Look through the material below and give the number of lines holding "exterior", with no other words.
*** Source material ***
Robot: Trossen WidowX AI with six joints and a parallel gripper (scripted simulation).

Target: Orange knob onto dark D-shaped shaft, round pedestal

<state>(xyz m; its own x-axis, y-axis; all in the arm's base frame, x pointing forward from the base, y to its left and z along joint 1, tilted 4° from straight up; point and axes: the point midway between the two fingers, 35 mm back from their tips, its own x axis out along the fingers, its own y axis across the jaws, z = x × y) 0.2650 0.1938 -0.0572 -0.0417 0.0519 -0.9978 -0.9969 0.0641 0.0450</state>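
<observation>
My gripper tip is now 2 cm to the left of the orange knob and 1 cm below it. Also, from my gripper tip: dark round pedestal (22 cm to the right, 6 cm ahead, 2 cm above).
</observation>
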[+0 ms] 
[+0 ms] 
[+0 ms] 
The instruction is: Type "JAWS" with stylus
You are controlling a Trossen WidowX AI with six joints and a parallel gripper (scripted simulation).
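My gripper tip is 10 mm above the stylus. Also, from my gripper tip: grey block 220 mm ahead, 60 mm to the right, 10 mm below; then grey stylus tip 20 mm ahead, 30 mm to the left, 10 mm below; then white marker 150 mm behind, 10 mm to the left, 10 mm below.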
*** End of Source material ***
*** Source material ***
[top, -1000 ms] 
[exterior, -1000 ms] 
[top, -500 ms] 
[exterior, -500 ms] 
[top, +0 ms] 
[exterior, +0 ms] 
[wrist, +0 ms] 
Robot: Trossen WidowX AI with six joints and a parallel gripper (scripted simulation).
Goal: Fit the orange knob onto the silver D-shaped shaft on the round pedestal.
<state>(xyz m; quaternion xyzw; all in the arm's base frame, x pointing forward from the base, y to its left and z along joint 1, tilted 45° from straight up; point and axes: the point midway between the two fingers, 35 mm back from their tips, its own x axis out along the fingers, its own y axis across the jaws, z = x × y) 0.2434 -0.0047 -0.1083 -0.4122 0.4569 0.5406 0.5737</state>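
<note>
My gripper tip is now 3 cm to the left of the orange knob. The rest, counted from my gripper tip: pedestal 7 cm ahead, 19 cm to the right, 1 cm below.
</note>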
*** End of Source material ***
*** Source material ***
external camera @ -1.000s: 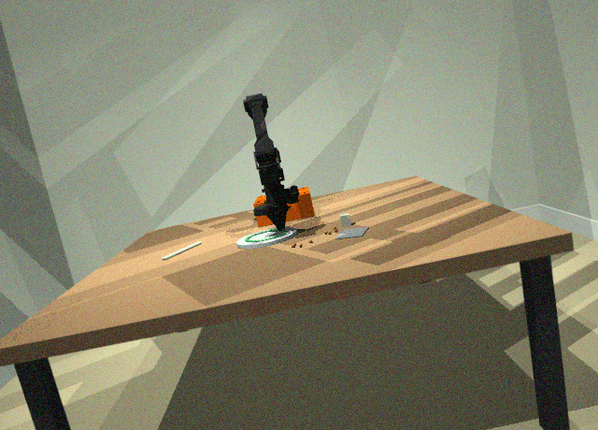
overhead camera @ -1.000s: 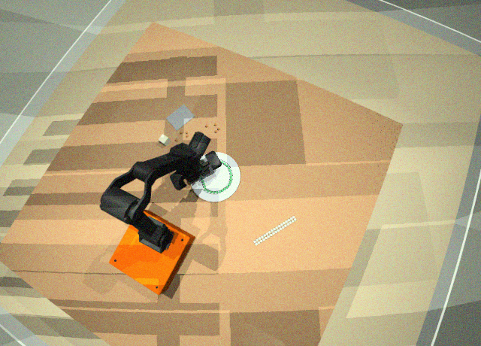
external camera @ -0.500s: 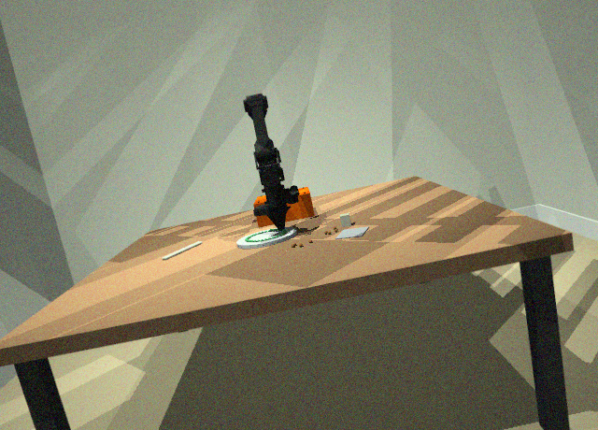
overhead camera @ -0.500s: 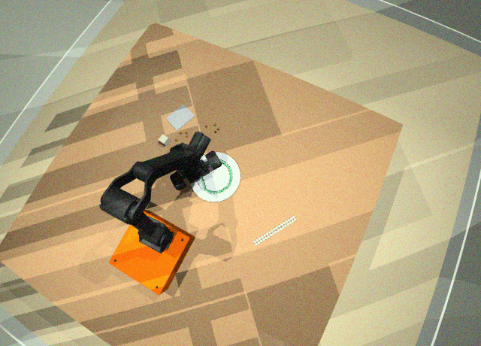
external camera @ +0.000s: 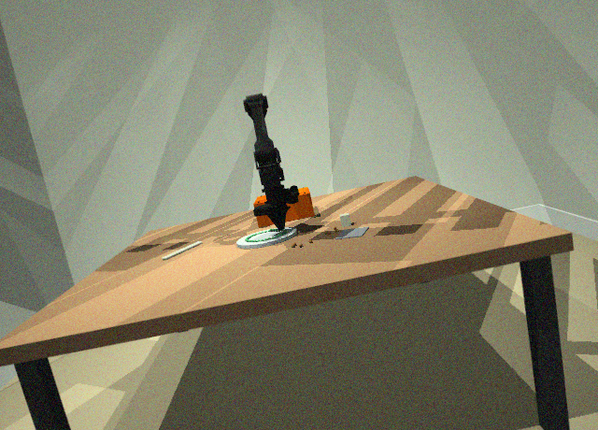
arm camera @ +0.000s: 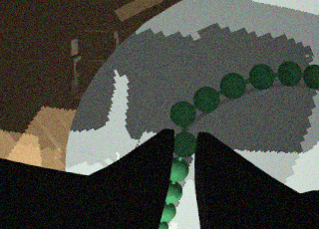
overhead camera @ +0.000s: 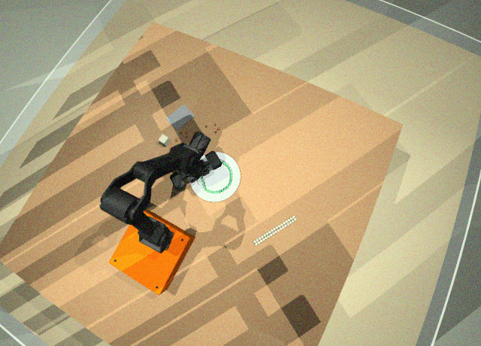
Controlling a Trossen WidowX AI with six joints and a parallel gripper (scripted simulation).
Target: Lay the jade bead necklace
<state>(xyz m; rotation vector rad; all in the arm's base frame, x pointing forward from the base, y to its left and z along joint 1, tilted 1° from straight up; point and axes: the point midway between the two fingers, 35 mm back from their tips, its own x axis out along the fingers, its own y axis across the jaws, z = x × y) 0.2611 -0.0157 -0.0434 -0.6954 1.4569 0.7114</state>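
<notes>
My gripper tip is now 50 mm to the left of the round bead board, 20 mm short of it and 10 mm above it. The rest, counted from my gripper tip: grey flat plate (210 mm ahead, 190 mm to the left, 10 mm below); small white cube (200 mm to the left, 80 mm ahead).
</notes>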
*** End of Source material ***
Solution for this exercise |
3